Lately you’ve probably seen a lot of rumors about the next iPhone and how the screen will be so much bigger than the current model. Rumors have proliferated about size changes for all iOS devices since the day they emerged. Whether they’re rumored to be bigger or smaller, there’s always a cabal of pundits who are going to tell you it’s as good as given that the iPhone/iPad/iPod will get bigger or smaller. Some write it up because they actually believe what they’re saying. Some write it up because they want to draw page views, and they know rumors are good search engine fodder. Either way, time has not been kind to those who look into the crystal ball and predict a shrinking or swelling of an iOS device. In fact, any size changes to the iPod, iPhone or iPad in the last five years have been so minimal that they barely qualify as changes at all.

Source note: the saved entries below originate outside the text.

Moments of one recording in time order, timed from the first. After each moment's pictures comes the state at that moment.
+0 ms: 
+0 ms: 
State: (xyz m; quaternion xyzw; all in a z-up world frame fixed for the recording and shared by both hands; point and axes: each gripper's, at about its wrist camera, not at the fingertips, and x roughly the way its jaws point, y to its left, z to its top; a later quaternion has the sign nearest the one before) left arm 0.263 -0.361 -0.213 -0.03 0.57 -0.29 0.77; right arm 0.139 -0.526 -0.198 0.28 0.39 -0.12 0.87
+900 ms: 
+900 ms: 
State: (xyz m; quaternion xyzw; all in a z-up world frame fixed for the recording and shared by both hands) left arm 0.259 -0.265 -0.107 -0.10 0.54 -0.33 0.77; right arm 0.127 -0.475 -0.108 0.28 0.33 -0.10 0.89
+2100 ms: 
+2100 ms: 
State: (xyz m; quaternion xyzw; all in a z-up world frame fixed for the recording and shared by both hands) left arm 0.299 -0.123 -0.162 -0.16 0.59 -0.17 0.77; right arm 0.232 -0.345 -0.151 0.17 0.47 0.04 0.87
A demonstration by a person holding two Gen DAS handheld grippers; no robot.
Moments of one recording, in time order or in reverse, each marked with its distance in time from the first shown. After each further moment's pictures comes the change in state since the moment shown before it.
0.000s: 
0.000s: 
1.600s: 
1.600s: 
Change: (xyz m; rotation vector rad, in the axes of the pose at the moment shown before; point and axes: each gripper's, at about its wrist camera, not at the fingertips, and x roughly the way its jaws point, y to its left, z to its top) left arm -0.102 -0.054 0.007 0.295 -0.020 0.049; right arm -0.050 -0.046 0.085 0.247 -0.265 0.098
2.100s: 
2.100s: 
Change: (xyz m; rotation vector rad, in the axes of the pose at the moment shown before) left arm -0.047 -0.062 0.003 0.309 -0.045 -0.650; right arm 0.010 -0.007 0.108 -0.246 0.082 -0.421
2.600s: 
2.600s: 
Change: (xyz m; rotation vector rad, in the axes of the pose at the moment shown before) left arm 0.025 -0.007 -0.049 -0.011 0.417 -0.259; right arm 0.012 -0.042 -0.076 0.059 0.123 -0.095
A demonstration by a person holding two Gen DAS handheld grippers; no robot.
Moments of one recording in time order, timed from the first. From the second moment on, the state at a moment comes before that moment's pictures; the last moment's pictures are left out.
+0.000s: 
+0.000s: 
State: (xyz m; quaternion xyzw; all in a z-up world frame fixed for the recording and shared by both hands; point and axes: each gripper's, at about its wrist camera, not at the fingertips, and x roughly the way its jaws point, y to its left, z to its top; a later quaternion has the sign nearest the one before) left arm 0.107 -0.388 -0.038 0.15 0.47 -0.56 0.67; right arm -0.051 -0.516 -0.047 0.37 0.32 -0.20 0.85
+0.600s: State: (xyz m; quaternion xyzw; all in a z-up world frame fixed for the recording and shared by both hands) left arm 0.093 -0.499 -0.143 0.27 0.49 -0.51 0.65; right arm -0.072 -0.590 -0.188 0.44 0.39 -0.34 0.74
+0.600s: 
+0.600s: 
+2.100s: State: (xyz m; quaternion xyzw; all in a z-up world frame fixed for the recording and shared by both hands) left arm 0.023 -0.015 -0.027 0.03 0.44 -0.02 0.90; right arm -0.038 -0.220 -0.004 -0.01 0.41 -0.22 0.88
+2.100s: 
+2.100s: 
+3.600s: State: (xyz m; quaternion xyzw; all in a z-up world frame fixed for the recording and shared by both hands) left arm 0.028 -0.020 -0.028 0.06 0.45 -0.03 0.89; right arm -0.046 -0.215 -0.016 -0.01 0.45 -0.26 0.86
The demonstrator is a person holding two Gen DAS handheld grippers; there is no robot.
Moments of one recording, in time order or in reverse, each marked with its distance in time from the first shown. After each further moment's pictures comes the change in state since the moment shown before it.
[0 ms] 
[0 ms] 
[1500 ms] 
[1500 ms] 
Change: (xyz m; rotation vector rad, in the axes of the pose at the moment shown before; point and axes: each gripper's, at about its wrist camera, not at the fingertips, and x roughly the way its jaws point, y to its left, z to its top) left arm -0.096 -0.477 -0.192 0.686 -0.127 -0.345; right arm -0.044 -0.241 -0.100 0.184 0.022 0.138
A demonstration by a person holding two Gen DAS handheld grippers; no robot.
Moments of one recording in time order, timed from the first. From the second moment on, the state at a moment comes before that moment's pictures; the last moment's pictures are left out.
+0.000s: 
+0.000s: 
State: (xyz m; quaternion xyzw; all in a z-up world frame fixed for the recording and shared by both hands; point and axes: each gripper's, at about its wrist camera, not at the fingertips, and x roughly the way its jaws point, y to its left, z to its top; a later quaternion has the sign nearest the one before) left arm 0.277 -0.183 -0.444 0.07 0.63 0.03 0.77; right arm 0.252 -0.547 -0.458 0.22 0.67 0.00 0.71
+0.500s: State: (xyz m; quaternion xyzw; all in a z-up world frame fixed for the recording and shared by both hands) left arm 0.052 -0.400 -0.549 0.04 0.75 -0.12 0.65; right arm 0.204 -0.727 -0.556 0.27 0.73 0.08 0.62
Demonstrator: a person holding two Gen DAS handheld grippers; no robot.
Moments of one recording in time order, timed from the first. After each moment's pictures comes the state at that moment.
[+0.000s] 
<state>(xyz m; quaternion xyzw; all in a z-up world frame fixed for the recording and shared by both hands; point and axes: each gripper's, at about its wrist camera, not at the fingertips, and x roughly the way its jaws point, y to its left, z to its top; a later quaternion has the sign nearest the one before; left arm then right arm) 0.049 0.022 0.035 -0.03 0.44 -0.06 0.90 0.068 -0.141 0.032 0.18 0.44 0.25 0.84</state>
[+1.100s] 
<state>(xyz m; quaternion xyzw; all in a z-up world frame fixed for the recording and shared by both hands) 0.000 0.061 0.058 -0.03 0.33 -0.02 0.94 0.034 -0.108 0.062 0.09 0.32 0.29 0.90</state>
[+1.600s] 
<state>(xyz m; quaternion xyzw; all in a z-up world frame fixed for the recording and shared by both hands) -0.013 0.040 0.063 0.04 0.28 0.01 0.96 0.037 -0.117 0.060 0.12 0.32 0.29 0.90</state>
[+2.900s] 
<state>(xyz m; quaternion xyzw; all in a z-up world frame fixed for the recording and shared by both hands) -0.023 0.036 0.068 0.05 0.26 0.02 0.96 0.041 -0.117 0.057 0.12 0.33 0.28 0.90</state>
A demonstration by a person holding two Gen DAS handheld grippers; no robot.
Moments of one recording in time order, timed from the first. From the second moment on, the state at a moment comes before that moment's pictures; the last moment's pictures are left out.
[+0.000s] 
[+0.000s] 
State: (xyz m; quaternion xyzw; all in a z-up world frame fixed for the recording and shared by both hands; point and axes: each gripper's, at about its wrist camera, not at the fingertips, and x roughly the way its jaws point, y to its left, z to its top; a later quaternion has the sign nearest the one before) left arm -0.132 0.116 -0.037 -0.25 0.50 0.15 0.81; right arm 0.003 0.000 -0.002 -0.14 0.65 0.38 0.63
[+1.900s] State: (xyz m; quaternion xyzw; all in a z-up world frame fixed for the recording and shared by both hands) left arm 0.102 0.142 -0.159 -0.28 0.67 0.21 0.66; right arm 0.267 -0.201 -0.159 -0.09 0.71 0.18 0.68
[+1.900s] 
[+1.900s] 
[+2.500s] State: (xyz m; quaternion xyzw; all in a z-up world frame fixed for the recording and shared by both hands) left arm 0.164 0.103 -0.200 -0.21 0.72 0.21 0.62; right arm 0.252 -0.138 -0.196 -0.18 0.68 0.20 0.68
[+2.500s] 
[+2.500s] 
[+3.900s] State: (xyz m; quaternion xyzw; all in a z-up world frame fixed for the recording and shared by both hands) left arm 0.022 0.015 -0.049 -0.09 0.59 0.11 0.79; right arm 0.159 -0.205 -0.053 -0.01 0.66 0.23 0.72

This is not to say that the rumors about a larger iPhone screen won’t come to pass (even if the handset size doesn’t increase). More crystal ball-gazing won’t bring clarity to the subject, but looking at why we think it has to be bigger just might. After all, the Samsung Galaxy II sports a generous 4.3-inch size — so big, in fact, that the average person’s thumb can’t travel from one side to the other when it’s cradled in your hand. And yet, the screen resolution is no bigger than the iPhone’s. In fact, the Samsung’s 480 x 800 pixel display (217 dpi) is rather humble when compared to the iPhone’s 960 x 640-pixel (326 dpi). Increasing the screen size doesn’t increase the quality of the screen one iota, and in fact, the screen quality is considerably inferior. Does the iPhone need a size boost in order to compete with the Galaxy II, its biggest rival? The superior image quality and ease-of-use for those of us with average thumbs suggests it does not.
Though I’ve heard countless arguments about the merits of a larger screen (even with a considerably lower picture quality), frankly, I just don’t buy it. The device sits bigger, which makes it a little harder to stash in, say, a business jacket or the back pocket of your jeans. It’s too small to add meaningful benefit for book-reading (as, say, a tablet would). Why would Samsung create a phone that’s bigger just for the sake of being bigger?
It turns out they didn’t. I recently was made aware of a large-screen argument that actually made some sense, and it gave context for the entire concept (finally).
Samsung, as most of us know, is a Korean company. I recently met someone who spent an extended period of time in Korea and got to know a little about their technology and how it works. There’s one thing that Koreans do with their phones that North Americans do not: They watch television on it. It’s such a common practice, in fact, that mobile phones with antennae for better TV reception are commonplace. As it was explained to me, little by little the penny started to drop: The bigger screen makes a lot more sense when you imagine watching X-Factor on your mobile. The low definition of standard television means the lower resolution of the handheld screen is irrelevant, and for that sort of functionality every inch of screen real estate is a blessing.
As Samsung is a Korean company and has deep, deep roots in that nation’s economic and cultural infrastructure, they will (obviously) always consider what Korean mobile needs are. This is not to say they do so to the exclusion of the rest of the world, but of course they’re going to create a device that Koreans can watch TV on. Apple… less so. The Korean market is not currently their biggest growth opportunity; neither is it their strongest foothold. Apple is entrenched in the North American market and culture to the extent that it’s held up by the United States as an example of American business do-goodery. To wit: Apple may not be unconcerned with who wants to watch TV on their phone, but it sure isn’t their priority. Instead, Apple wishes to steer customers towards higher definition and on-demand TV and video, which funnels the consumer into the iTunes ecosystem. Hence, small screen, but big resolution. Though both the Galaxy II and the iPhone are ubiquitous all over the world, one takes its design cues from Asia and one from North America.
Again, the iPhone 5 (whenever that happens) may see a screen size increase. There’s equally firm data to suggest it will as there is to suggest it won’t (in other words: none). What we do know, however, is that an increase in screen size is not a unilaterally accepted milestone for competition in the market. When Apple looks beyond the borders of the USA, it sees Korean tech culture as part of a large puzzle, whereas Samsung starts its design journey in Korea. It’s a very good example of how two companies can do completely different things, and in each case, it was the exactly right decision for them.